Solve it...!

Numeracy problems to solve for Key Stage 1, 2 and 3

 Key Stage 1     Solve it...!     Puzzles and more puzzles!!

Balanced Numbers

Can you divide the box into 4 equal parts? The number in each part
must add up to the same total.

House Conversions

What is the smallest number of rods you need to move to convert
the first house into each of the others?

 (a) (b) (c)

Have fun with Fraction Patterns

These are half patterns.

Half of each grid is patterned.

These are 1/4 patterns.

1/4 of each grid is patterned.

An extra challenge

Polygon Puzzle

To play the game you must print this out

Use 18 Counters

Can you place them on the polygon mat

The number of counters in each row must be even

The number of counters in each column must also be even

Can you find more ways to solve the puzzle?

Challenge your friends to find more ways than you.

 Key Stage 2  Solve it...!  Puzzles & more puzzles!

A few puzzles to get you started

 What number am I? I am less than 10. I am the only number that gives a bigger answer when you add me to myself than when you multiply me by myself. I am ____. What number am I? I am less than 10. I give the same answer when added to myself as when multiplied by myself. I am _____. What number am I? I am the only number with the same number of letters in my name as myself. I am Written __________. My numeral is _____. What number am I? If you wrote the numbers 1 to 10 in words then put them in alphabetical order. I would come first I am ____.

What is triskaidekaphobia? ________________________

Sort out the symbols!

In this 4 x 4 array each symbol
stands for a different number. The sum of the symbols in three of
the rows and three of the columns is given. What are the two missing totals? What are the values of each symbol? They may not be whole numbers.

Change the equations

 FIVE PLUS SIX PLUS SEVEN = EIGHTEEN
 Delete seven letters from this question so that the equation remaining is still correct. Stuck? Want a clue? Think Roman Numerals.

Good! Now remove twelve more letters so that what remains still
gives a correct equation.

Sailing boat

This sailing boat is made up of 12 coloured triangles.

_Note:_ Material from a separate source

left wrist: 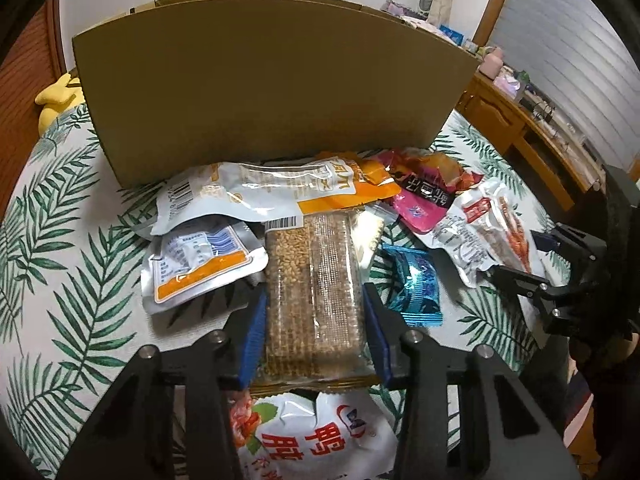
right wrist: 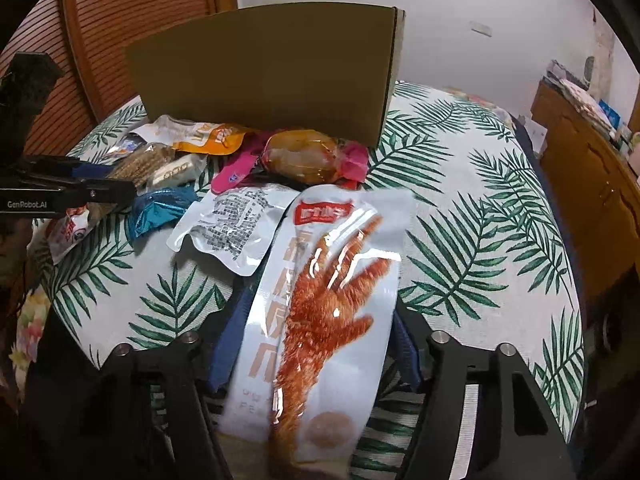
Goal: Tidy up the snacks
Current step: 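Grasp the granola bar pack with left tool while right tool grasps chicken-feet packet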
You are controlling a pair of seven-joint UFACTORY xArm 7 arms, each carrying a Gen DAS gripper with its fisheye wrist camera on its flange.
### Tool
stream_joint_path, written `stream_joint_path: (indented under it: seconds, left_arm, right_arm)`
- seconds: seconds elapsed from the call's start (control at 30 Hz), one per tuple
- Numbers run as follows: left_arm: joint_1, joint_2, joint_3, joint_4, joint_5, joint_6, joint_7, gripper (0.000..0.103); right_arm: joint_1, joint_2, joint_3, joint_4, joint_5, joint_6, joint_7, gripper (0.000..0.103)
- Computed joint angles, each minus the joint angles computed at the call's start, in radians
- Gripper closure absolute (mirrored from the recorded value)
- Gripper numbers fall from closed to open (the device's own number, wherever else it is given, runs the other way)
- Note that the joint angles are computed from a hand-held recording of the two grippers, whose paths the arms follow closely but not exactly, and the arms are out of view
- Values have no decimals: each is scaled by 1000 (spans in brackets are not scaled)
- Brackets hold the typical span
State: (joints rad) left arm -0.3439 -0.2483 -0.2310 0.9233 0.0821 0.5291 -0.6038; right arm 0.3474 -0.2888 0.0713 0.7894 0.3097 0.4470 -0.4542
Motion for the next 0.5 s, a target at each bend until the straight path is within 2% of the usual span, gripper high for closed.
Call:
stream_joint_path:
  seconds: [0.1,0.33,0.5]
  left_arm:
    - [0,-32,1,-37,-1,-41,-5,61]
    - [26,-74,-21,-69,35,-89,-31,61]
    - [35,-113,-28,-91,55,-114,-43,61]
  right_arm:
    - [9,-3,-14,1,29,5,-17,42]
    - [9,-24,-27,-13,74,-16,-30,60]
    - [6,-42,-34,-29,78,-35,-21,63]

• Cut them out separately.
• Then fit them all together to make one large triangle

Formation Flying

The leader of the Red Arrows display team was always looking for
new formations to show off the flying skills of his team at their public displays all over the world. After one brain-storming session he came
up with a way to change from a pattern of two rows of five planes to a pattern in which there were five lines each containing 4 planes. The change of formations was achieved by only 4 planes changing their positions relative to the other 6 planes who held formation. Which
planes changed position relative to the other and what was their new formation?

Amazing Numbers

Mathematics really is amazing

The number 142857 is amazing.
Do the multiplications below, using a calculator, and you will discover why?

1. 142857 x 2
2. 142857 x 3
3. 142857 x 4
4. 142857 x 5
5. 142857 x 6

Why do you think this number 142857 is called a roundabout
number?

What about the amazing number 7.
Do these multiplications again, using a calculator
What happens?

1. 15873 x 7
2. 31746 x 7
3. 47619 x 7
4. 63492 x 7
5. 79365 x 7
6. 95238 x 7
7. 111 111 x 7
8. 126 984 x 7
9. 142 857 x 7

 Key Stage 3  Solve it...!  Feeding the Fledglings
 A mother bird has three fledglings to feed. Each baby bird will eat 20 grams of food per day.

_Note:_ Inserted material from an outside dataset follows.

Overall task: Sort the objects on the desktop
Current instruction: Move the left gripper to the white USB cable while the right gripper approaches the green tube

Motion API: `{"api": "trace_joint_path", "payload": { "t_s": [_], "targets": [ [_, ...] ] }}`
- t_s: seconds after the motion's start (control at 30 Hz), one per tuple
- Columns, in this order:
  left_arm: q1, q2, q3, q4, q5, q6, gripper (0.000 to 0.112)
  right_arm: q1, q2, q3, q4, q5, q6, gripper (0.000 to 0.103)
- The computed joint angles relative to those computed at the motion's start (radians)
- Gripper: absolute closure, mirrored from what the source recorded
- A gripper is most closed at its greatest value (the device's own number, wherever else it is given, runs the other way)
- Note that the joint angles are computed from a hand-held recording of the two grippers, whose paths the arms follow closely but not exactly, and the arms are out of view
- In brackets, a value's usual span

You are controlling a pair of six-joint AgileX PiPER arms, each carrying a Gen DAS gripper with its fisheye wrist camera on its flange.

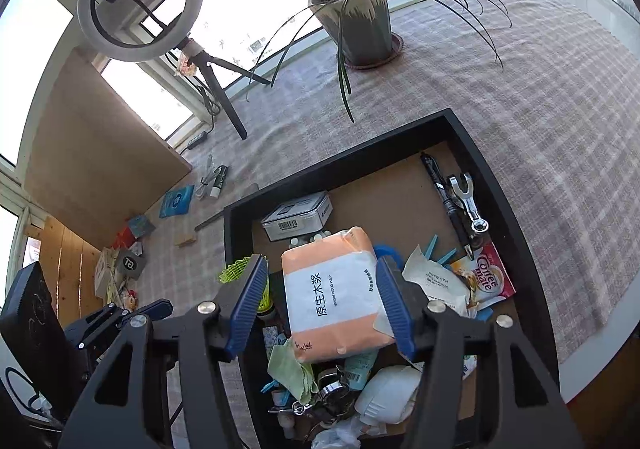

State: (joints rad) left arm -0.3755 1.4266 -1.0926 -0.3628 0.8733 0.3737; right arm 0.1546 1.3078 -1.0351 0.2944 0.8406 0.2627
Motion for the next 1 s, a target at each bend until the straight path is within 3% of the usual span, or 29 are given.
{"api": "trace_joint_path", "payload": {
  "t_s": [0.23,0.47,0.6,1.0],
  "targets": [
    [0.164,0.108,-0.087,0.023,-0.002,0.095,0.068,0.055,0.114,-0.1,0.044,-0.002,-0.001,0.046],
    [0.33,0.395,-0.389,0.061,0.06,0.142,0.07,0.149,0.32,-0.336,0.04,0.031,0.022,0.046],
    [0.349,0.552,-0.566,0.133,0.069,0.135,0.07,0.195,0.478,-0.525,0.035,0.065,0.043,0.046],
    [0.281,0.916,-0.982,0.228,0.205,0.231,0.07,0.216,0.945,-1.128,0.063,0.265,0.112,0.046]
  ]
}}
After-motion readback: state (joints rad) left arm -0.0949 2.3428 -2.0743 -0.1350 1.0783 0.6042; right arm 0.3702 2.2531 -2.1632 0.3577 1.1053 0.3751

The difficulty is the mother bird can only carry 5 grams of food on each flight. However towards the end of the day she grows tired and
only manages to carry half as much food for her last 4 trips.

 Food is plentiful for the first 3 trips of the day. She manages to find enough food. Her return to nest distance id half a mile for these three journeys. On her 4th flight however a flock of sea gulls have eaten everything and she needs to travel an extra half a mile for this and each subsequent trip to find enough food.

Questions

1. What is the total weight of food the mother birds will need to fetch
her fledgling for the day?

2. How far does she travel on
a. the 5th flight?
b. the 8th flight?

3. How many flights must she make in total during the day?

4. How far will she have travelled during the course of 1 day?

An extra challenge

If the mother bird could carry an extra 2 grams each journey how
many flights would it take to have enough food? Would there be any
food left over? How many miles shorter would her daily journey be? (Because she is carrying more she gets tired after 7 fights.)